• [What you are asked to do] Your answer must be an exact copy of the records below, with every picture left out.

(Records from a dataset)

++++++

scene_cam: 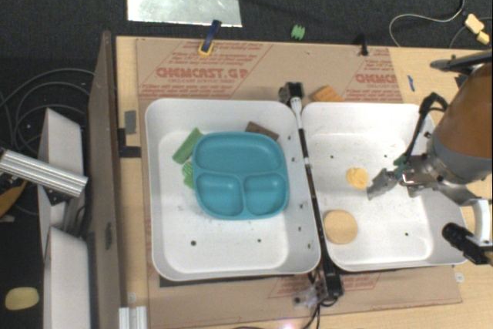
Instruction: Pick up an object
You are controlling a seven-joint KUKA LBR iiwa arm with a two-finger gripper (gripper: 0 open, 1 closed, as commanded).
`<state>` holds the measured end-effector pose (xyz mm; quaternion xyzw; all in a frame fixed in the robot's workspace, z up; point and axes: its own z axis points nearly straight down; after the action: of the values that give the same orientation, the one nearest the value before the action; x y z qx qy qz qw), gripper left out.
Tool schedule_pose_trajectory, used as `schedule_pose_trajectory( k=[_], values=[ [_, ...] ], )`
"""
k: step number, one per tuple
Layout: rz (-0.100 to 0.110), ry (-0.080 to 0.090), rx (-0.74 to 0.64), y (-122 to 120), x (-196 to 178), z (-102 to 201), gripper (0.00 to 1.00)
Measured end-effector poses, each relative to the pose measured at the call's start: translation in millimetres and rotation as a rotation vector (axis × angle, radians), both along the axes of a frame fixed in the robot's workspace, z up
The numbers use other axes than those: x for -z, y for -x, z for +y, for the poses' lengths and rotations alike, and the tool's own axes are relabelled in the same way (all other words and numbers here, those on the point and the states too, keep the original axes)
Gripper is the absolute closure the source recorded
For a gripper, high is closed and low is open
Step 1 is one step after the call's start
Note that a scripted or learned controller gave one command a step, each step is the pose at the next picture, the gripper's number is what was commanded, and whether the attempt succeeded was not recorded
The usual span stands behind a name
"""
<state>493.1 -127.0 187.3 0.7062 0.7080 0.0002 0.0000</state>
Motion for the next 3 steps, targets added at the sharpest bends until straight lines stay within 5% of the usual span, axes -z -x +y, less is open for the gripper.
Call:
schedule_pose_trajectory(
  k=[1,2,3],
  values=[
    [-0.005,0.000,-0.007,-88.3,45.5,17.5,0.00],
    [0.001,0.000,0.001,-85.8,90.9,13.5,0.00],
    [-0.012,0.004,-0.003,-154.0,49.2,-19.6,0.00]
  ],
)
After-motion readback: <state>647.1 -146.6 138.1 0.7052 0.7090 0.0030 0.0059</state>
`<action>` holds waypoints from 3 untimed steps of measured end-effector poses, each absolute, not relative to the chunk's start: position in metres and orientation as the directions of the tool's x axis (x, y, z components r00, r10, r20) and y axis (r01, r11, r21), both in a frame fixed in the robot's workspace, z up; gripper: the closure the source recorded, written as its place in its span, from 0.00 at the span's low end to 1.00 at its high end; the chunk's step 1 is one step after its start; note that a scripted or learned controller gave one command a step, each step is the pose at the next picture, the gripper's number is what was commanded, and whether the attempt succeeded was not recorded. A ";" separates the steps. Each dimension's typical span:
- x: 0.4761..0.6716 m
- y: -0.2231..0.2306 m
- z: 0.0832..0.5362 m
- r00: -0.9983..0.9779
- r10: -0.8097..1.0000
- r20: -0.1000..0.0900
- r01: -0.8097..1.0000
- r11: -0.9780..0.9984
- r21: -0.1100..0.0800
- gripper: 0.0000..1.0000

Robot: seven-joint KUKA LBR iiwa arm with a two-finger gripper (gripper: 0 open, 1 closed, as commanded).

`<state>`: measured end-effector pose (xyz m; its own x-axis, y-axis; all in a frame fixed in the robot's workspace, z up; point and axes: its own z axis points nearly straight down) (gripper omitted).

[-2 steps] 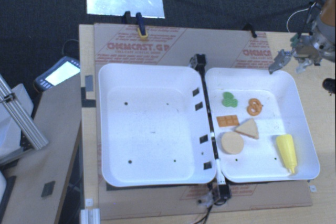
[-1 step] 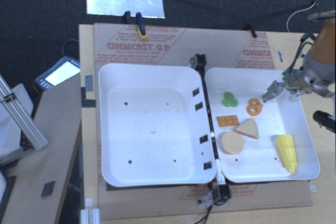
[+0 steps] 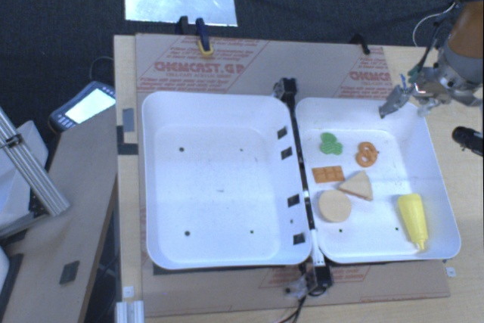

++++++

• [Your response]
scene_cam: 
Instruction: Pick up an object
You are controlling a seven-joint KUKA LBR iiwa arm with a two-finger gripper (gripper: 0 open, 1 closed, as commanded).
`<state>` holds the measured end-effector pose (xyz mm; quaternion xyzw; all in a frame fixed in the robot's workspace, z up; point and axes: its own z axis points nearly straight down; after the action: of the values that give the same orientation, the one nearest the value before the action; x y z qx qy qz qw), gripper left out.
Tool schedule_pose_trajectory, used as `schedule_pose_trajectory( k=[_], values=[ [_, ...] ], )`
"""
k: step number, one per tuple
Layout: rz (-0.100 to 0.110), ry (-0.080 to 0.090), rx (-0.74 to 0.64), y (-122 to 120), x (-196 to 178), z (-102 to 201), gripper (0.00 to 1.00)
Measured end-effector poses, each relative to the pose measured at the call's start: translation in millimetres and rotation as a rotation vector (axis × angle, radians), both along the axes of a frame fixed in the robot's workspace, z up
The numbers use other axes than those: x for -z, y for -x, z for +y, for the poses' lengths and rotations alike, and the tool's own axes are relabelled in the same way (all other words and numbers here, those on the point and the states too, keep the original axes)
Gripper is the absolute closure the source recorded
For a gripper, high is closed and low is open
Step 1 is one step after the call's start
Note that a scripted or learned controller gave one command a step, each step is the pose at the next picture, the gripper's number is what was commanded, and whether the attempt succeeded was not recorded
The usual span stands behind a name
"""
<state>493.1 -127.0 187.3 0.7062 0.7080 0.0002 0.0000</state>
Motion for the next 3 steps, targets added at the sharpest bends until straight lines stay within 5% of the usual span, axes -z -x +y, less is open for the gripper.
Call:
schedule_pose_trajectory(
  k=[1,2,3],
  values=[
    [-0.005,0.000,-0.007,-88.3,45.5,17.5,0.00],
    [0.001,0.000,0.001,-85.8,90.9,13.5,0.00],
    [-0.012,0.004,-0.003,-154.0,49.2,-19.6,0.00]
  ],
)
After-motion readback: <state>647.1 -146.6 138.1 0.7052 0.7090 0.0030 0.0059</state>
`<action>` holds waypoints from 3 untimed steps of measured end-effector poses, each absolute, not relative to the chunk's start: position in metres and orientation as the directions of the tool's x axis (x, y, z components r00, r10, r20) and y axis (r01, r11, r21), both in a frame fixed in the robot's workspace, z up; gripper: the closure the source recorded, written as its place in its span, from 0.00 at the span's low end to 1.00 at its high end; the chunk's step 1 is one step after its start; note that a scripted or learned controller gave one command a step, each step is the pose at the next picture, the gripper's number is what was commanded, and whether the attempt succeeded was not recorded. A ";" separates the steps. Each dimension's typical span:
- x: 0.4761..0.6716 m
- y: -0.2231..0.2306 m
- z: 0.0832..0.5362 m
- r00: -0.9983..0.9779
- r10: -0.8097..1.0000
- r20: -0.1000..0.0900
- r01: -0.8097..1.0000
- r11: -0.9780..0.9984
- r21: -0.1100..0.0800
- gripper: 0.0000..1.0000

Robot: seven-joint KUKA LBR iiwa arm with a two-finger gripper (gripper: 0 open, 1 closed, as commanded).

`<state>`: measured end-effector pose (xyz m; its own x-axis, y-axis; all in a frame fixed in the robot's workspace, z up; point and axes: its own z axis points nearly straight down) (gripper omitted).

[-2 steps] 
[-1 step] 
[+0 steps] 

The work on this exercise is done.